### Your instructions
The data below is to be retyped exactly, line by line.

### Information given
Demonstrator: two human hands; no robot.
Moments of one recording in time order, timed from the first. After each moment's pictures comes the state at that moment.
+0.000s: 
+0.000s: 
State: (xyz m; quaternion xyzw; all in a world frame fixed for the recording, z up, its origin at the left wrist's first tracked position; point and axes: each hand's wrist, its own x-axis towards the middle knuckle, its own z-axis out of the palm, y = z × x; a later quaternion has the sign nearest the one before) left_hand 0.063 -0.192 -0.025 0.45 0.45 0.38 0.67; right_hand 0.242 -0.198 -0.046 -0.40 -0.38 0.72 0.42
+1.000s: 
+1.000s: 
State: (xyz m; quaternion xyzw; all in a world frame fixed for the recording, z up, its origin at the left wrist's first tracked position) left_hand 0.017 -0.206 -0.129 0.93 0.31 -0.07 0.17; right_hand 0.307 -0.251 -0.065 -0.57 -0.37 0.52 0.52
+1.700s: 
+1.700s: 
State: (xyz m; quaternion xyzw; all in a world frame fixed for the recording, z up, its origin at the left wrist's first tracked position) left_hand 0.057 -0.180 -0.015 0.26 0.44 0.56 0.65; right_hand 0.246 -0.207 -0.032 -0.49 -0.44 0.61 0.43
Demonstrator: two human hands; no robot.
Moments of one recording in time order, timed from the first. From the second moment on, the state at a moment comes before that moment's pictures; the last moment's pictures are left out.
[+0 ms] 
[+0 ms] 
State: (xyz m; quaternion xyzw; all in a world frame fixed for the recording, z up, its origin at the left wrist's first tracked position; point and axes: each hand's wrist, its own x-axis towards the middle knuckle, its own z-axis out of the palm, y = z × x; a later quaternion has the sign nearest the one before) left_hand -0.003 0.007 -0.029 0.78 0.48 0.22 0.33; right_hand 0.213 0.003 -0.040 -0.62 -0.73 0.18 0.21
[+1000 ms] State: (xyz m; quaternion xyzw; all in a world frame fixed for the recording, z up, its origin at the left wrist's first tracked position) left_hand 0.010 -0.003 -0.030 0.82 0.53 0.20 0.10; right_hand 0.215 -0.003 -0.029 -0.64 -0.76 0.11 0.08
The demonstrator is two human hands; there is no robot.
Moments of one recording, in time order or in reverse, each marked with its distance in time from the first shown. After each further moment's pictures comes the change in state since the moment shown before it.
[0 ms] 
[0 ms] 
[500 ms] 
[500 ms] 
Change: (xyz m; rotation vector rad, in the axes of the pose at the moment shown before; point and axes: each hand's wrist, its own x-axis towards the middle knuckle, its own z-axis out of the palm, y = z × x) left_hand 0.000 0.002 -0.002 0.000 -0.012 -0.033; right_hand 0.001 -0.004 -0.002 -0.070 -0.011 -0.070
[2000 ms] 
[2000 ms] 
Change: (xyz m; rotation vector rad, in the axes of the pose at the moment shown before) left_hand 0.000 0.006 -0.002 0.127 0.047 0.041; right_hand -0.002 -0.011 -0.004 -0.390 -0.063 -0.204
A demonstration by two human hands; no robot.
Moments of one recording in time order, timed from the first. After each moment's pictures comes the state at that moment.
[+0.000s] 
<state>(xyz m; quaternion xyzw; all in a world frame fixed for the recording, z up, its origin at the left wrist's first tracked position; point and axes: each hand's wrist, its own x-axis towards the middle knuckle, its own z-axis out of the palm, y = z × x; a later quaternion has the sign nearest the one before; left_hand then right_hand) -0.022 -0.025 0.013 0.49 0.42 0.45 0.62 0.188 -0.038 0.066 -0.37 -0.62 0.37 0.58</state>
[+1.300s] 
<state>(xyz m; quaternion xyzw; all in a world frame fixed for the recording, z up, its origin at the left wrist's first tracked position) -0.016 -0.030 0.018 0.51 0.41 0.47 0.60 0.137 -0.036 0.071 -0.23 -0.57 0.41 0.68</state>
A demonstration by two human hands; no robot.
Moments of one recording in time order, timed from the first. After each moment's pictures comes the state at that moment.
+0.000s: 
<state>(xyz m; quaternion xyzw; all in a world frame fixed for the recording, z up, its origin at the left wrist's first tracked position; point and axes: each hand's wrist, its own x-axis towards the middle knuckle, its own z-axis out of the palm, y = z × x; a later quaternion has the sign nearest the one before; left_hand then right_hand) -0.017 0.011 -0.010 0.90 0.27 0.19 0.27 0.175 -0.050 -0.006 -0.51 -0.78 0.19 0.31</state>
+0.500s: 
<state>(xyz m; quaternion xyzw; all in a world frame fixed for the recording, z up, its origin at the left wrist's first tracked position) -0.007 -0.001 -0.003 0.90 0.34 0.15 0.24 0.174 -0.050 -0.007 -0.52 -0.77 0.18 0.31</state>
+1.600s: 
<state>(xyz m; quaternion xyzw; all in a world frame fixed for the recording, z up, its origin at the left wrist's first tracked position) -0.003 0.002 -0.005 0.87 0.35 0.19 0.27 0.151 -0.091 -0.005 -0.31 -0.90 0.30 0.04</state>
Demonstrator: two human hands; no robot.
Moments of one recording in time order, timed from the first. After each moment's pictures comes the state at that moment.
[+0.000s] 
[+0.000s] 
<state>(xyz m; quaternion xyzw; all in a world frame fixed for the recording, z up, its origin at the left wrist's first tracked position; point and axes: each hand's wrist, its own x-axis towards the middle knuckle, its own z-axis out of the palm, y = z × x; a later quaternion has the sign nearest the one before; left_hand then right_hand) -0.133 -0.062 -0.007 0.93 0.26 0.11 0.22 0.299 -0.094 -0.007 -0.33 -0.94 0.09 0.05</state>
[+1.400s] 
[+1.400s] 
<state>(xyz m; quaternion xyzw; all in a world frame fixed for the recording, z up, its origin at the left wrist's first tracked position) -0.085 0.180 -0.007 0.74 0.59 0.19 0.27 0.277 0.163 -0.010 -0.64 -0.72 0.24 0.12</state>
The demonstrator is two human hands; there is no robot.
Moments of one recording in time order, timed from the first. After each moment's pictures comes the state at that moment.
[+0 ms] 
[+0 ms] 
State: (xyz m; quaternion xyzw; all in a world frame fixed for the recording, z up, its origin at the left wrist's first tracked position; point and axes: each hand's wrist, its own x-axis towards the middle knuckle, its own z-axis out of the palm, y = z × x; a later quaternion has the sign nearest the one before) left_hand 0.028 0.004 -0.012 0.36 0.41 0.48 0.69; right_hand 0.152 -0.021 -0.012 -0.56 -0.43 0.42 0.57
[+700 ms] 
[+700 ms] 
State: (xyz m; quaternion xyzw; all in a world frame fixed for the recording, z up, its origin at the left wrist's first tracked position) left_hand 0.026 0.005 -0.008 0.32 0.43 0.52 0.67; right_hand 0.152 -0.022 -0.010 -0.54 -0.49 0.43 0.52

### Answer section
Demonstrator: two human hands; no robot.
Moments of one recording in time order, timed from the first. After each moment's pictures comes the state at that moment.
+0.000s: 
+0.000s: 
State: (xyz m; quaternion xyzw; all in a world frame fixed for the recording, z up, its origin at the left wrist's first tracked position; point and axes: each hand's wrist, its own x-axis towards the middle knuckle, its own z-axis out of the palm, y = z × x; a later quaternion has the sign nearest the one before) left_hand 0.063 -0.192 -0.025 0.45 0.45 0.38 0.67; right_hand 0.242 -0.198 -0.046 -0.40 -0.38 0.72 0.42
+1.000s: 
+1.000s: 
State: (xyz m; quaternion xyzw; all in a world frame fixed for the recording, z up, its origin at the left wrist's first tracked position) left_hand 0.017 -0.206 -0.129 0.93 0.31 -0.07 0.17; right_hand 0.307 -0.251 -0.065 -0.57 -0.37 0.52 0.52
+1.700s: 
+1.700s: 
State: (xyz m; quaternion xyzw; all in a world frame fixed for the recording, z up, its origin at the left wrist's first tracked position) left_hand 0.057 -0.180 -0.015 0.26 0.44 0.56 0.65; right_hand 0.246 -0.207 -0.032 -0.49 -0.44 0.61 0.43
Demonstrator: two human hands; no robot.
Moments of one recording in time order, timed from the first. From the second moment on, the state at a moment comes before that moment's pictures; the last moment's pictures are left out.
[+0 ms] 
[+0 ms] 
State: (xyz m; quaternion xyzw; all in a world frame fixed for the recording, z up, its origin at the left wrist's first tracked position; point and axes: each hand's wrist, its own x-axis towards the middle knuckle, its own z-axis out of the palm, y = z × x; a later quaternion has the sign nearest the one before) left_hand -0.003 0.007 -0.029 0.78 0.48 0.22 0.33; right_hand 0.213 0.003 -0.040 -0.62 -0.73 0.18 0.21
[+1000 ms] State: (xyz m; quaternion xyzw; all in a world frame fixed for the recording, z up, its origin at the left wrist's first tracked position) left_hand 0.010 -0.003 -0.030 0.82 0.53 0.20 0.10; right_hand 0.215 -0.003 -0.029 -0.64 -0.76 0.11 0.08
The demonstrator is two human hands; there is no robot.
Moments of one recording, in time order or in reverse, each marked with its distance in time from the first shown. After each further moment's pictures comes the change in state since the moment shown before it.
[0 ms] 
[0 ms] 
[500 ms] 
[500 ms] 
Change: (xyz m; rotation vector rad, in the axes of the pose at the moment shown before; point and axes: each hand's wrist, its own x-axis towards the middle knuckle, its own z-axis out of the palm, y = z × x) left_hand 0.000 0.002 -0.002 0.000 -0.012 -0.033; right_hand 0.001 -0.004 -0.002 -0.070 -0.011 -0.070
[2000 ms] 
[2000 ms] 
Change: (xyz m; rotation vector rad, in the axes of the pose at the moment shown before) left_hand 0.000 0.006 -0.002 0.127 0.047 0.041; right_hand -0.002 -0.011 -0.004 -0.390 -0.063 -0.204
A demonstration by two human hands; no robot.
Moments of one recording in time order, timed from the first. After each moment's pictures comes the state at that moment.
[+0.000s] 
<state>(xyz m; quaternion xyzw; all in a world frame fixed for the recording, z up, its origin at the left wrist's first tracked position; point and axes: each hand's wrist, its own x-axis towards the middle knuckle, its own z-axis out of the palm, y = z × x; a later quaternion has the sign nearest the one before; left_hand then right_hand) -0.022 -0.025 0.013 0.49 0.42 0.45 0.62 0.188 -0.038 0.066 -0.37 -0.62 0.37 0.58</state>
[+1.300s] 
<state>(xyz m; quaternion xyzw; all in a world frame fixed for the recording, z up, its origin at the left wrist's first tracked position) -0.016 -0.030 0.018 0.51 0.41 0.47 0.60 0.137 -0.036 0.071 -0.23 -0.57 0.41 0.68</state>
A demonstration by two human hands; no robot.
Moments of one recording in time order, timed from the first. After each moment's pictures comes the state at that moment.
+0.000s: 
<state>(xyz m; quaternion xyzw; all in a world frame fixed for the recording, z up, its origin at the left wrist's first tracked position; point and axes: each hand's wrist, its own x-axis towards the middle knuckle, its own z-axis out of the palm, y = z × x; a later quaternion has the sign nearest the one before; left_hand then right_hand) -0.017 0.011 -0.010 0.90 0.27 0.19 0.27 0.175 -0.050 -0.006 -0.51 -0.78 0.19 0.31</state>
+0.500s: 
<state>(xyz m; quaternion xyzw; all in a world frame fixed for the recording, z up, its origin at the left wrist's first tracked position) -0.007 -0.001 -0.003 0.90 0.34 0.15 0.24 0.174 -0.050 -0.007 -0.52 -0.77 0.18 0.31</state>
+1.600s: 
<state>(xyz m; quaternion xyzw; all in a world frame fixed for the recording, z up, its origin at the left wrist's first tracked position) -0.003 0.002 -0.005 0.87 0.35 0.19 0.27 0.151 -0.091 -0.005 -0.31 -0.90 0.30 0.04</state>
Demonstrator: two human hands; no robot.
Moments of one recording in time order, timed from the first. After each moment's pictures comes the state at that moment.
[+0.000s] 
[+0.000s] 
<state>(xyz m; quaternion xyzw; all in a world frame fixed for the recording, z up, its origin at the left wrist's first tracked position; point and axes: each hand's wrist, its own x-axis towards the middle knuckle, its own z-axis out of the palm, y = z × x; a later quaternion has the sign nearest the one before; left_hand then right_hand) -0.133 -0.062 -0.007 0.93 0.26 0.11 0.22 0.299 -0.094 -0.007 -0.33 -0.94 0.09 0.05</state>
[+1.400s] 
[+1.400s] 
<state>(xyz m; quaternion xyzw; all in a world frame fixed for the recording, z up, its origin at the left wrist's first tracked position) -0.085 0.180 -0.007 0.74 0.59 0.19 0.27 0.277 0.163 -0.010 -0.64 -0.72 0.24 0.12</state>
The demonstrator is two human hands; there is no robot.
Moments of one recording in time order, timed from the first. After each moment's pictures comes the state at that moment.
[+0 ms] 
[+0 ms] 
State: (xyz m; quaternion xyzw; all in a world frame fixed for the recording, z up, its origin at the left wrist's first tracked position; point and axes: each hand's wrist, its own x-axis towards the middle knuckle, its own z-axis out of the palm, y = z × x; a later quaternion has the sign nearest the one before) left_hand 0.028 0.004 -0.012 0.36 0.41 0.48 0.69; right_hand 0.152 -0.021 -0.012 -0.56 -0.43 0.42 0.57
[+700 ms] 
[+700 ms] 
State: (xyz m; quaternion xyzw; all in a world frame fixed for the recording, z up, its origin at the left wrist's first tracked position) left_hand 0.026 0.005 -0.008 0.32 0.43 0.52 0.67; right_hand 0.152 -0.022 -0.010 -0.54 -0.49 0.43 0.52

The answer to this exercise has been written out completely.